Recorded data
* * * *
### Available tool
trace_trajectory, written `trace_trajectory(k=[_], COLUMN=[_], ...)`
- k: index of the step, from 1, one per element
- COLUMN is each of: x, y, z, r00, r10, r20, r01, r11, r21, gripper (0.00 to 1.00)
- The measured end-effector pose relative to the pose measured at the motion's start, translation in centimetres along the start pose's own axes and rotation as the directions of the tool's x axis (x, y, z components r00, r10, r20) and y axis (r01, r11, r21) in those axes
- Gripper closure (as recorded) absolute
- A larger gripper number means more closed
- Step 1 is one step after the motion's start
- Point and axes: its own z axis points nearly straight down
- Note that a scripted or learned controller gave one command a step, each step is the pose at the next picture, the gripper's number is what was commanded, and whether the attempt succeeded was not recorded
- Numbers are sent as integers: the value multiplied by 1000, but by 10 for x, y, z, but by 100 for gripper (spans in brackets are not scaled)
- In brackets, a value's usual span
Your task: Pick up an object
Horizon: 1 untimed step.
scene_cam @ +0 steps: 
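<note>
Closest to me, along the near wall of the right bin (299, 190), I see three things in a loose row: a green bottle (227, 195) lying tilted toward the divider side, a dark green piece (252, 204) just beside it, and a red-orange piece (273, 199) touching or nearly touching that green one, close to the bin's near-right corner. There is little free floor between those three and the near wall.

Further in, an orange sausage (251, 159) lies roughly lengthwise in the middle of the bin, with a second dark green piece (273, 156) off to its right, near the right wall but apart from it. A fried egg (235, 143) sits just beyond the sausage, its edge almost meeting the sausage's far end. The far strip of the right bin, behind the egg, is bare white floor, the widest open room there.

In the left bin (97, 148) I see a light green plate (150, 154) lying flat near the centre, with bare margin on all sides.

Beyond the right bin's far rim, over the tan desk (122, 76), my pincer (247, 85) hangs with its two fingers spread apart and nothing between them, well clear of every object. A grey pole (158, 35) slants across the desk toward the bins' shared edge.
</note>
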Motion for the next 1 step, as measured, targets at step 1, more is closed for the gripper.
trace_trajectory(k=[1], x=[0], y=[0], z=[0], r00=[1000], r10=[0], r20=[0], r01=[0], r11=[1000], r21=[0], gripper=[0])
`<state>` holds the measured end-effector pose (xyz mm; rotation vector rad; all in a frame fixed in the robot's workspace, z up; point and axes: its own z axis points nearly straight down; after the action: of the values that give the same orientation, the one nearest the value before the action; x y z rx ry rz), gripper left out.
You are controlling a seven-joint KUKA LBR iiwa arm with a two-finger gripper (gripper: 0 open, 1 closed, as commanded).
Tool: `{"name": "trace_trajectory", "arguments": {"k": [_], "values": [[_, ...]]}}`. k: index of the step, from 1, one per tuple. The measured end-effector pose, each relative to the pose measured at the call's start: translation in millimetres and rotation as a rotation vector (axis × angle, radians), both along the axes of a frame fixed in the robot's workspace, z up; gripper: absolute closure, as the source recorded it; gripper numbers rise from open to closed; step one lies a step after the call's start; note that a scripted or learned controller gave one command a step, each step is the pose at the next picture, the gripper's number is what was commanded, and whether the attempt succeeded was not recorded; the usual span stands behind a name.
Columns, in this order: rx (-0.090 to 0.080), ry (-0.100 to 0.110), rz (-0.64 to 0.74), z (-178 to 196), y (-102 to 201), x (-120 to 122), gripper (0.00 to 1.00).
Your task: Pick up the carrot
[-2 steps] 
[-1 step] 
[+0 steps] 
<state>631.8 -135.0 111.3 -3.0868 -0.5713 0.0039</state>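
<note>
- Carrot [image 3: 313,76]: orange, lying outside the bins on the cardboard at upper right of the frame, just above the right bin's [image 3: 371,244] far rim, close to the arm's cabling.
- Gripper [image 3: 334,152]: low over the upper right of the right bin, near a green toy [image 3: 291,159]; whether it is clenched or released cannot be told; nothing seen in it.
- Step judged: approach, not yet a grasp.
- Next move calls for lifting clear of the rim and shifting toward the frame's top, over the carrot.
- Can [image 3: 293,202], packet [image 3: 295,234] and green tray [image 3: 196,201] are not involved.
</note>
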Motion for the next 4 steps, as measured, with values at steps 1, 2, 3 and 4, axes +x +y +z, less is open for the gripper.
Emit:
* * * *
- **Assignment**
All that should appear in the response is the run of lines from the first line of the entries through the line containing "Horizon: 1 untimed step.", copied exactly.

- **Your solution**
### Available tool
trace_trajectory, written `trace_trajectory(k=[_], COLUMN=[_], ...)`
- k: index of the step, from 1, one per element
- COLUMN is each of: x, y, z, r00, r10, r20, r01, r11, r21, gripper (0.00 to 1.00)
- The measured end-effector pose relative to the pose measured at the motion's start, translation in centimetres along the start pose's own axes and rotation as the directions of the tool's x axis (x, y, z components r00, r10, r20) and y axis (r01, r11, r21) in those axes
- Gripper closure (as recorded) absolute
- A larger gripper number means more closed
- Step 1 is one step after the motion's start
- Point and axes: its own z axis points nearly straight down
- Note that a scripted or learned controller gave one command a step, each step is the pose at the next picture, the gripper's number is what was commanded, and whether the attempt succeeded was not recorded
- Numbers are sent as integers: the value multiplied by 1000, but by 10 for x, y, z, but by 100 for gripper (spans in brackets are not scaled)
- In brackets, a value's usual span
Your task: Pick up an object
Horizon: 1 untimed step.

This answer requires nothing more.